List every line below containing "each".

* Recorded information:
○ ○ ○

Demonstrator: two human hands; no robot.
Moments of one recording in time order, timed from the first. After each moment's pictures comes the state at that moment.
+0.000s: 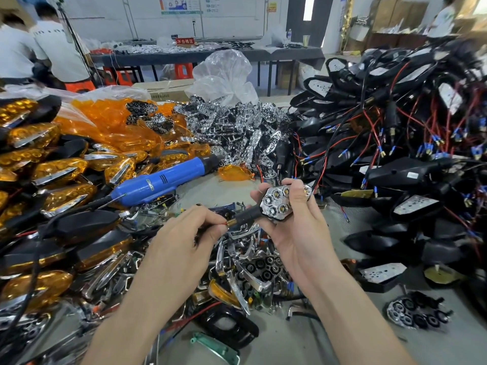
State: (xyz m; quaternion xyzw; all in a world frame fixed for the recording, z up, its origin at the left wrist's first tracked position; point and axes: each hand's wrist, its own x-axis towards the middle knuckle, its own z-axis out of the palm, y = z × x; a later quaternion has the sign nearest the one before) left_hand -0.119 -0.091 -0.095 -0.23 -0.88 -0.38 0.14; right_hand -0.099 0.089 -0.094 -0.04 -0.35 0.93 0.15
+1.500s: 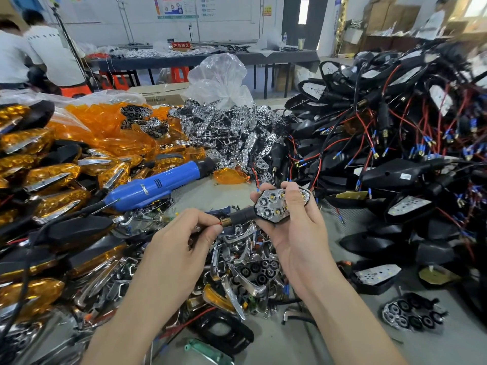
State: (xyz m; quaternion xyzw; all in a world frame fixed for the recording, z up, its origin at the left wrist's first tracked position) left_hand -0.122 -0.089 -0.099 -0.24 -0.87 -0.42 0.13; right_hand -0.098 0.091 -0.096 -0.05 -0.40 0.90 0.20
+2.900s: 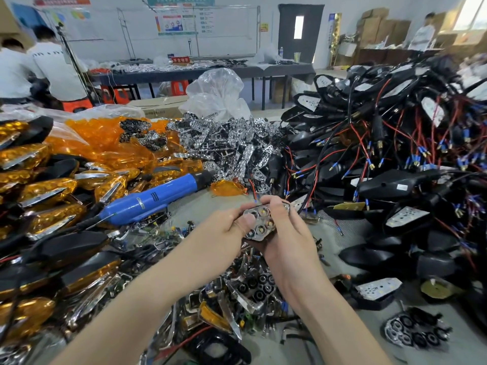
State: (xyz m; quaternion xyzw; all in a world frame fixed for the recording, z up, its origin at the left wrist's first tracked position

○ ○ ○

* Result of the task:
Moments of one recording in time order, timed from the first. After each moment's pictures comes the state at that moment.
State: (xyz m; quaternion xyzw; all in a world frame fixed for the recording, z up, its origin at the left wrist's first tracked position; point and axes: each hand's wrist, its own x-axis towards the middle knuckle, its own z-axis out of the palm, y = z × x; a later quaternion has the sign nearest the one before) left_hand -0.119 -0.091 -0.095 -0.23 -0.88 -0.38 0.14; right_hand -0.099 0.089 -0.094 -0.04 -0.35 0.93 0.15

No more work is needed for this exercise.